Paritoning beta. Where to start?

dkonig
dkonig Member
edited July 2023 in Datasets

I've got access to the partitioning beta and trying to figure out where to start. I have a number of legacy datasets (marketing platforms like Facebook, LinkedIn, Google Ads and Google Analytics) and dataflows that are clunky at best and go the long route to handle recursive data. I'm looking to simplify and make these dataflows more efficient but I am stuck. For example, do you rebuild your datasets especially if you are using connectors? If so how best to do that to leverage partitioning?

Tagged:

Best Answer

Answers

  • @user029082 I suggest checking out this recording from one of the previous Lunch & Learn streams. There are some great examples and use cases for partitioning!

    https://community-forums.domo.com/main/events/30-partitioning-in-theory-and-in-practice

  • dkonig
    dkonig Member

    Yes. I remember this video. I'll need to go back and re-watch since I saw it before I got beta access.

  • dkonig
    dkonig Member
    edited July 2023

    This video is from back in January. It definitely mentions the use cases I am interested in but I am still not sure exactly how to configure things. I'm still unclear on what to partition on especially when a dataset that are created with connectors without partitioning are used in the dataflow

  • @user029082 In that case I would recommend reaching out directly to Andrea or the beta team to help you with the your specific use cases.

  • dkonig
    dkonig Member

    Maybe I'm just not understanding how/why to use partitioning. With a connector that only has append and replace options can you even use partitioning to pull in new data and replace(update), let's say, the last 30 days?

  • MichelleH
    MichelleH Coach
    Answer ✓

    @dkonig It depends on the connector. The ones that support partitioning will have a "merge" method which uses partitions. If the connector you have been using does not have the merge method, there may be another version of the connector that does. When paired with MagicETL subset processing (which I assume is the beta you are referring to), Domo detects which rows in the input datasets have been added/updated and only processes those rows. In many cases this results in a much faster data pipeline.

    Here are a couple other articles that talk about partitioning theory:

  • dkonig
    dkonig Member
    edited July 2023

    Hmm. Ok. So if the connector is doesn't have merge then it's going to either replace or append no matter what. I only gain the benefit of partitioning in MagicETL if I need to use that data for other reporting. The partitioning allows me to update the partitions I want.
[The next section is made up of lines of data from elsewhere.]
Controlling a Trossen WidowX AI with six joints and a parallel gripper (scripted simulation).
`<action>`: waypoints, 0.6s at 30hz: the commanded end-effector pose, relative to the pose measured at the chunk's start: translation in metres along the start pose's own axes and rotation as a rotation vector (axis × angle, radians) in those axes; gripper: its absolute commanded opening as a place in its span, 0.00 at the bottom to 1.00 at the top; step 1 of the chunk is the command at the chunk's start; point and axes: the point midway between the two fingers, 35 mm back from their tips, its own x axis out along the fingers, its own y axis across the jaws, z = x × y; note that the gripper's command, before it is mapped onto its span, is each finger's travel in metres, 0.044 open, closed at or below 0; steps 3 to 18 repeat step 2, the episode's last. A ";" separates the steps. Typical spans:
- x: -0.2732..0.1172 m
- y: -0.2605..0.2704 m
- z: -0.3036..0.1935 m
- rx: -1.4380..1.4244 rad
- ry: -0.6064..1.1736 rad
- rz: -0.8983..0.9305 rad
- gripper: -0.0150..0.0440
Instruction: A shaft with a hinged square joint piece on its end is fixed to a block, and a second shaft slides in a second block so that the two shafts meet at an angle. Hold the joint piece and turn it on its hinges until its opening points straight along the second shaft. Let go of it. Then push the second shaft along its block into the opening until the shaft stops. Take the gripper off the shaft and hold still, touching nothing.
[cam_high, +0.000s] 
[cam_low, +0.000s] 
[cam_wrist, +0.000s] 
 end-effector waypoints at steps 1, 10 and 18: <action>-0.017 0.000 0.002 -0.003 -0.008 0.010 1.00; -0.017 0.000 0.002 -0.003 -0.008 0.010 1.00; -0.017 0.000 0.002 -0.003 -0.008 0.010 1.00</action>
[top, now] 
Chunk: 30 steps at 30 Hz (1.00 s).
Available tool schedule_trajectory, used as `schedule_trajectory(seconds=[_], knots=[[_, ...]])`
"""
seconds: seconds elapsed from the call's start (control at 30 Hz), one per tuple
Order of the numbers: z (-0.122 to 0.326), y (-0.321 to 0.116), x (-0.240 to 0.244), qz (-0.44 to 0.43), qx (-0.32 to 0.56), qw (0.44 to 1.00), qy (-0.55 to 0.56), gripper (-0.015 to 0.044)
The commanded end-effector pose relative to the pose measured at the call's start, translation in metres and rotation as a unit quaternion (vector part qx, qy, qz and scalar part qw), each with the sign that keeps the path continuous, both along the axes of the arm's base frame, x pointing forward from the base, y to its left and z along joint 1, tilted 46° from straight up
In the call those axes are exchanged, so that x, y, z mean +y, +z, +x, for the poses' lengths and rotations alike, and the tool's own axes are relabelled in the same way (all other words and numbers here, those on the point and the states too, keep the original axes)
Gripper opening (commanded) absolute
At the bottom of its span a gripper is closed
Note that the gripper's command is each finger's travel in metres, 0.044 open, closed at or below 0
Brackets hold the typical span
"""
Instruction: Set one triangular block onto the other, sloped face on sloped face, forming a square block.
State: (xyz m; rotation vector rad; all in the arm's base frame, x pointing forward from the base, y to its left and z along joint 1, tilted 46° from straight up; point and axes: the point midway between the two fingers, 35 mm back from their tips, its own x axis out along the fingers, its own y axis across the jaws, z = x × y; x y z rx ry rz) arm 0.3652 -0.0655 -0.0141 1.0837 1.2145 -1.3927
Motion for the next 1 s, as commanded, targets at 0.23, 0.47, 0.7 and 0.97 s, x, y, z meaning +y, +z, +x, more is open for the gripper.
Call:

    For example let's take Google Ads. There is usually some time for recent data to 'cure' so a recent range of dates may have data that changes from day-to-day. The connector would run every day and replace the entire dataset and then, via MagicETL, I could set up a dataflow that takes all the old existing data, that does not change, and just grab the newer data based on whatever settings I give it. This saves me all the reprocessing of the old data. Is that about right?

  • dkonig
    dkonig Member

    @MichelleH Does my previous comment make sense or am I still not grasping?